═══ PROVIDED DATA ═══

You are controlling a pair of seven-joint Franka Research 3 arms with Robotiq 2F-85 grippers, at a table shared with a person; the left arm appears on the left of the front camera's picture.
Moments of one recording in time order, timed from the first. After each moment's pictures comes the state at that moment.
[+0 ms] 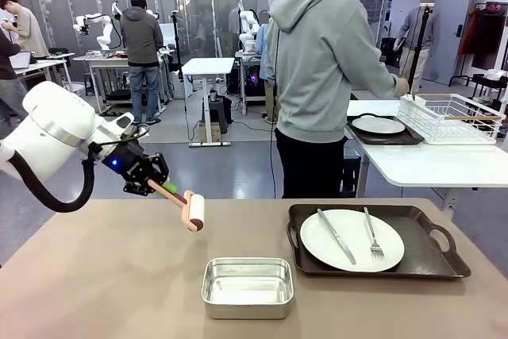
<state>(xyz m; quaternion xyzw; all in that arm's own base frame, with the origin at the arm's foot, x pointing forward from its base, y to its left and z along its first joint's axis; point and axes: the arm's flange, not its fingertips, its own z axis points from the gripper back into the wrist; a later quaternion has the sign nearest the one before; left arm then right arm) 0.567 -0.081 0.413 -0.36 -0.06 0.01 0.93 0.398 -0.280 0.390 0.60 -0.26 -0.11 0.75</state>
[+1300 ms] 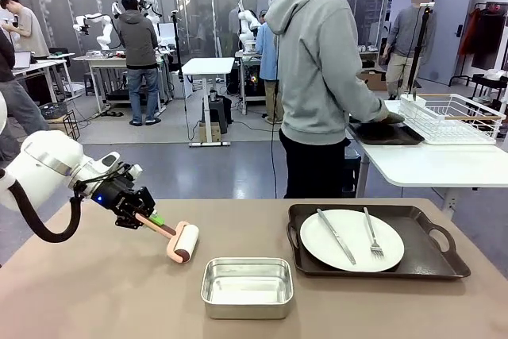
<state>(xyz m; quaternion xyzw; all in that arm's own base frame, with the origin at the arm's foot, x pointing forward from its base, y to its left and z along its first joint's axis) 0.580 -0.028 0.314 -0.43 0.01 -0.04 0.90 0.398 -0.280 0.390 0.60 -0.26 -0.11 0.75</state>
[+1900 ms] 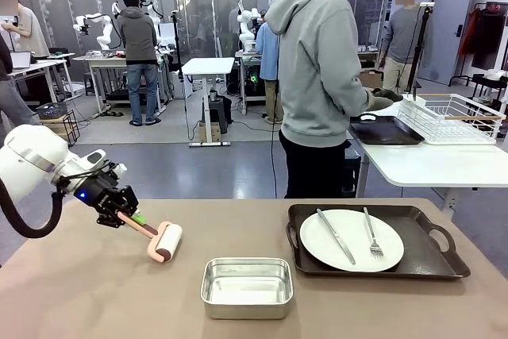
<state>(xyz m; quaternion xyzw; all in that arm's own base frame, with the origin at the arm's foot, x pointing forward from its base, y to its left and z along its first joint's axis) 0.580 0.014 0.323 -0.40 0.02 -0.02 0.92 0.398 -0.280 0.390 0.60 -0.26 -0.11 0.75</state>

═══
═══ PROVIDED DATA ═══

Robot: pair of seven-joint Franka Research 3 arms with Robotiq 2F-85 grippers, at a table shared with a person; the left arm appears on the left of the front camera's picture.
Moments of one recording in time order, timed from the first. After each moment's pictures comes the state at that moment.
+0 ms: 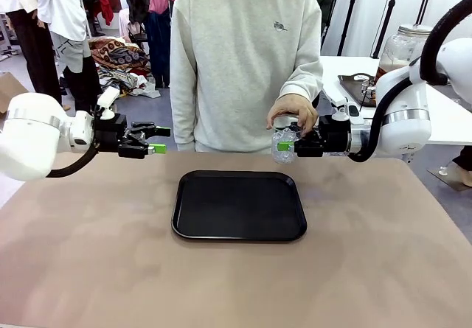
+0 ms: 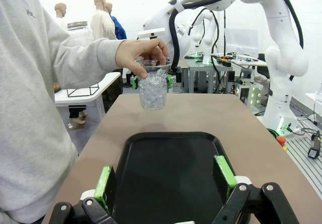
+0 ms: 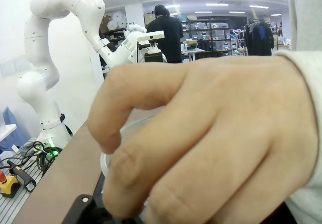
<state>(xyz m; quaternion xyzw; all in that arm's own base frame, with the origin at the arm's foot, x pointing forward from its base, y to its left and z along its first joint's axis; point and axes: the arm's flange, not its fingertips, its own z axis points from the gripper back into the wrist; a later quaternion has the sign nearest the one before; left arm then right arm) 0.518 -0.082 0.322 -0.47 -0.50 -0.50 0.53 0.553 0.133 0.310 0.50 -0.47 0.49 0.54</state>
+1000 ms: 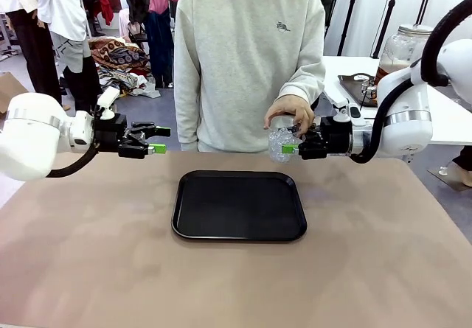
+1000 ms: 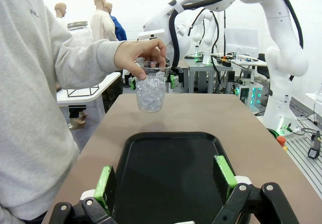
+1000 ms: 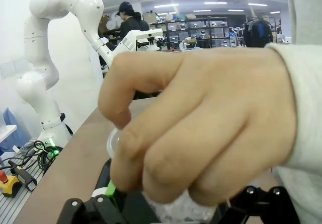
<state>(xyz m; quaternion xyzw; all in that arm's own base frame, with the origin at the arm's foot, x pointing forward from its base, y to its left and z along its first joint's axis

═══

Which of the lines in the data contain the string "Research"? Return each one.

You are controlling a pair of seven-joint Franka Research 3 arms with Robotiq 2F-85 grippers, at a table shared with a person; the left arm appears on the left of the front camera's picture.
Robot: pair of seven-joint Franka Research 3 arms with Robotiq 2F-85 grippers, at a table shared with a person; the left arm appears on the left of the front camera's picture.

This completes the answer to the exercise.